The supercomputers will use the HPE Cray Supercomputing GX5000 architecture with the NVIDIA Vera Rubin platform, combining NVIDIA Vera CPUs, NVIDIA Rubin GPUs and NVIDIA Quantum-X800 InfiniBand networking.

Under the planned configuration, Mission will include NVIDIA Vera Rubin GPU nodes and 2,300 standalone NVIDIA Vera CPUs using the HPE Cray Supercomputing GX240 blade. Veritas will feature approximately 1,150 standalone NVIDIA Vera CPUs to complement NVIDIA Vera Rubin nodes. 

Veritas will arrive alongside Mission and Vision and serve the Laboratory Directed Research and Development program, helping accelerate agentic AI for science. The system will test these technologies for use in larger systems being built out at LANL. 

Researchers are adding a new tool for science with AI agents that can form hypotheses, choose tools, launch simulations, analyze outputs and refine the next step. LANL’s public work on URSA, the Universal Research and Scientific Agent — running on Venado and soon Mission and Vision — points in this direction: a modular, feedback-driven AI framework designed to help scientists brainstorm hypotheses, plan experiments, run simulations and analyze results. 

LANL demonstrated that the Vera CPU delivered 7x higher performance on URSA workloads than the CPUs in the Crossroads x86 supercomputer.

Vera CPU for Agents and Simulation

In LANL’s early testing of NVIDIA Vera CPUs on Branson — an open source Monte Carlo heat transfer simulation tool — Vera outperforms the CPUs used in the Crossroads x86 supercomputer by over 3x. 

These results were made possible by Vera, including its custom Olympus core, LPDDR5 memory and fast on-chip fabric. 

A single Vera CPU outperforms a single socket x86-based CPU by more than 3x while providing more than 4x the memory per core and 6x the memory per node. Ultimately, this means faster  scientific results for LANL.

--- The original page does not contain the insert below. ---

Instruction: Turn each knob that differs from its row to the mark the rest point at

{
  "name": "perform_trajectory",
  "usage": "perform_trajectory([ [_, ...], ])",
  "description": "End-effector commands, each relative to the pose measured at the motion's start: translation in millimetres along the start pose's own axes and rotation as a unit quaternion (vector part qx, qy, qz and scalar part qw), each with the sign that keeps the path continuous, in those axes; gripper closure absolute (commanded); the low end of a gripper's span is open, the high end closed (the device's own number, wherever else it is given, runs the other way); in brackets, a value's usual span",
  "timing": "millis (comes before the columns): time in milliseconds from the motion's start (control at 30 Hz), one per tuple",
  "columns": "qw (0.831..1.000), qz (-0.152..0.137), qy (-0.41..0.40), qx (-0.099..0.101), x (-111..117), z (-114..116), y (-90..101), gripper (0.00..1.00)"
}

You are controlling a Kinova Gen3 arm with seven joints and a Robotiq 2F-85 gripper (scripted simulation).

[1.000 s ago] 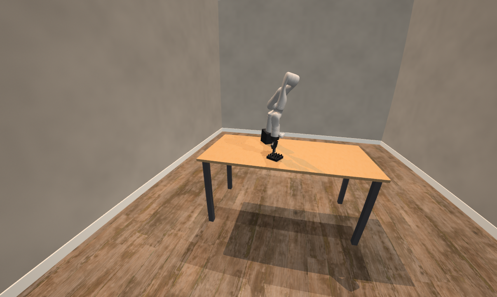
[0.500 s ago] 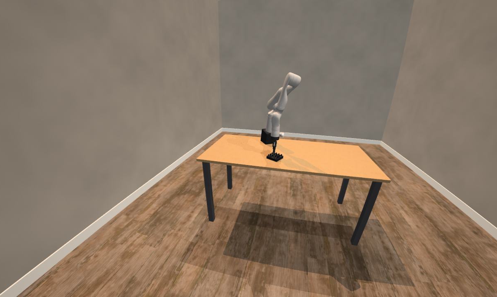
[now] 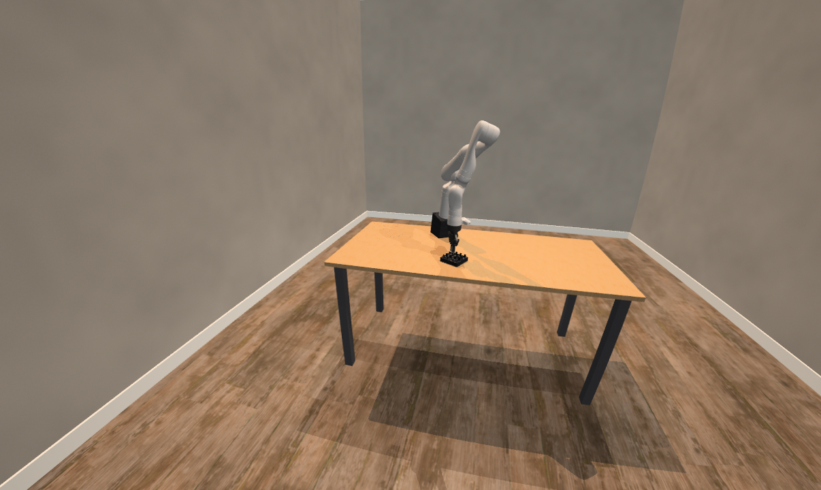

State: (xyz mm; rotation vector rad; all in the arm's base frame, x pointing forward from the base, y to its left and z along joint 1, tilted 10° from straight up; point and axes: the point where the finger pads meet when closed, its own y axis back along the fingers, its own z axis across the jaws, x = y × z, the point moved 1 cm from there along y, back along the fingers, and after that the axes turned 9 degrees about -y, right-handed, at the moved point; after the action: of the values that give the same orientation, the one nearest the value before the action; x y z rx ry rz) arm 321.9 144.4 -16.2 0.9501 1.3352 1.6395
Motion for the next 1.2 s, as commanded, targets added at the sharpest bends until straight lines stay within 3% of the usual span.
perform_trajectory([
  [0,1.000,-0.002,0.013,-0.002,0.0,0.1,-0.4,0.92],
  [533,0.985,-0.002,0.171,-0.001,0.0,0.0,-0.4,0.92],
  [1167,0.959,-0.002,0.284,-0.001,0.0,0.0,-0.4,0.92],
])
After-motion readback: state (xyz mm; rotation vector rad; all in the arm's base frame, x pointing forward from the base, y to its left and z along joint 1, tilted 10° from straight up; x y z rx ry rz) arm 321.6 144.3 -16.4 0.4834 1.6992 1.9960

All of the lab’s supercomputers were codesigned by hardware architects, system software developers, domain scientists, computer scientists and applied mathematicians — helping ensure systems are shaped by real scientific workloads, not abstract benchmarks alone. 

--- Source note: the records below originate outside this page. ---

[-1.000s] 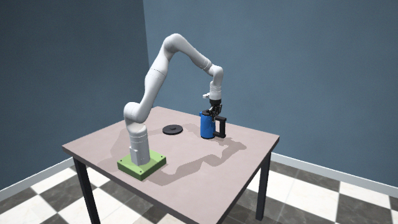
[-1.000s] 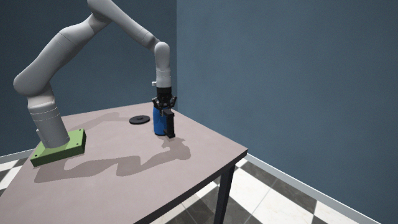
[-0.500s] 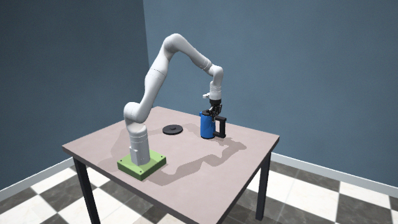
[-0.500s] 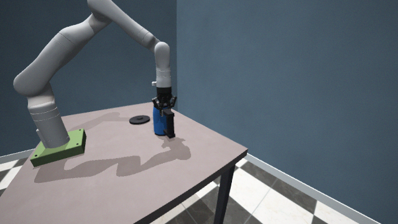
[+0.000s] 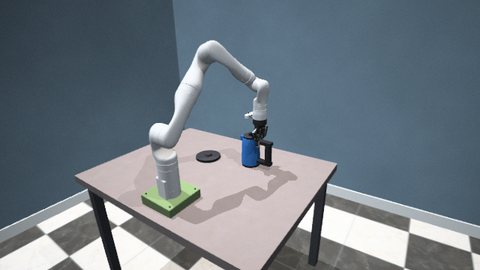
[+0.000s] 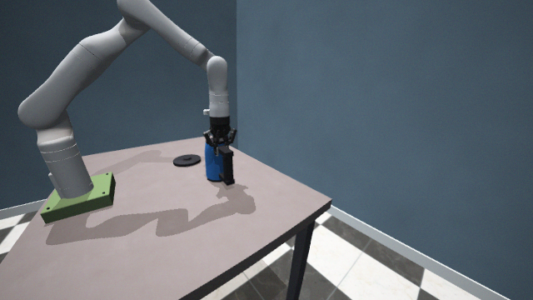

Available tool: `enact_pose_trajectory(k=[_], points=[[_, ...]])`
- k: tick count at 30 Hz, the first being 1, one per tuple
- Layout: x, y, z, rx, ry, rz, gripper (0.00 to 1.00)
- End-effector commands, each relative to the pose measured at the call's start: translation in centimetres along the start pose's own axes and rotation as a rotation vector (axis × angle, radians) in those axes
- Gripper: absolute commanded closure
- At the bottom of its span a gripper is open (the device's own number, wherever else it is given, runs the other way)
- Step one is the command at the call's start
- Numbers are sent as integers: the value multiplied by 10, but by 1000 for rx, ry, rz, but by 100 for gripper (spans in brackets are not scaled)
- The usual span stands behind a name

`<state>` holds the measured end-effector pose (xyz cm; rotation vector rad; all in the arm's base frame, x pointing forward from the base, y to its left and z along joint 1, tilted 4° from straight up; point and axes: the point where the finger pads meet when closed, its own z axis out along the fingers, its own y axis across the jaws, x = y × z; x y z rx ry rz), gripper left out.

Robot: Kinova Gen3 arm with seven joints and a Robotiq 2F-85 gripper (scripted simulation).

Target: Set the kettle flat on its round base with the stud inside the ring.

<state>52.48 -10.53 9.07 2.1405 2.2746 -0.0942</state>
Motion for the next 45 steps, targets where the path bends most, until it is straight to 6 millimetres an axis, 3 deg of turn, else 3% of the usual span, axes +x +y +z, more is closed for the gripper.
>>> enact_pose_trajectory(k=[1,23,45], points=[[0,0,-1,-1,0,0,100],[0,0,-4,-1,0,0,100],[0,0,-35,-1,0,0,100]])
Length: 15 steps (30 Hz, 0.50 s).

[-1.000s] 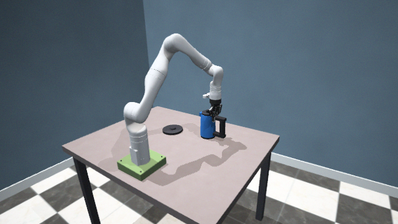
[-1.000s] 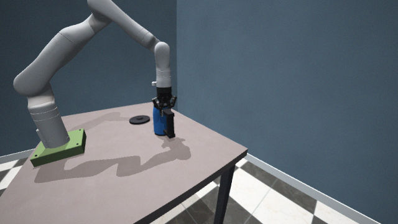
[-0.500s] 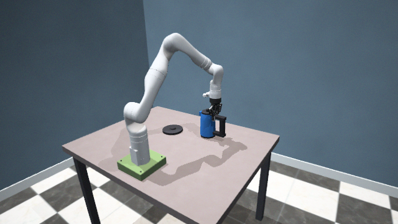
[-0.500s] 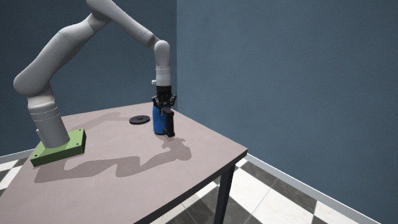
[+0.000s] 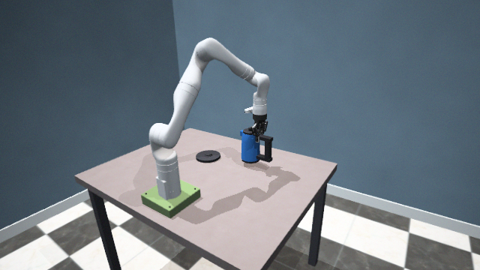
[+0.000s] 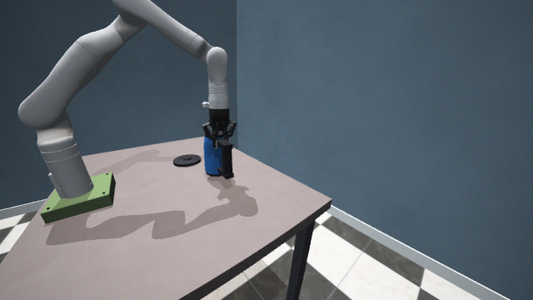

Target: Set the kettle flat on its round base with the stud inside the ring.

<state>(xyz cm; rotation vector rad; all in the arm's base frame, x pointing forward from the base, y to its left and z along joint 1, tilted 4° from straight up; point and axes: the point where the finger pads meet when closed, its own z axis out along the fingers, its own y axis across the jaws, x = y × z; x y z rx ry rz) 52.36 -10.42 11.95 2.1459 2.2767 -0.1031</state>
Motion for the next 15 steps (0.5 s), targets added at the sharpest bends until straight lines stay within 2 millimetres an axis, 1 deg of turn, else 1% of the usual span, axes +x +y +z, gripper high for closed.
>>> enact_pose_trajectory(k=[1,15], points=[[0,2,-8,-9,0,-1,100],[0,2,-18,-9,0,-1,100]])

Building on Generations of LANL Systems

Mission, expected to be operational in 2027, will be the fifth Advanced Technology System in the National Nuclear Security Administration’s Advanced Simulation and Computing program and will replace Crossroads for classified national security workloads. 

Vision, also expected to be operational in 2027, will serve as a resource for fundamental science, including materials and nuclear science, energy modeling, biomedical research and AI — letting more scientists test methods, train models and explore ideas before moving into higher-consequence work.

The work extends more than a decade of LANL and NVIDIA’s deep collaboration on CPUs, from Grace to Vera, using extreme codesign for LANL simulation workloads.

The three new supercomputers build on Venado, the HPE Cray EX supercomputer installed at Los Alamos in 2024 with NVIDIA GH200 Grace Hopper Superchips and NVIDIA Grace CPU Superchips.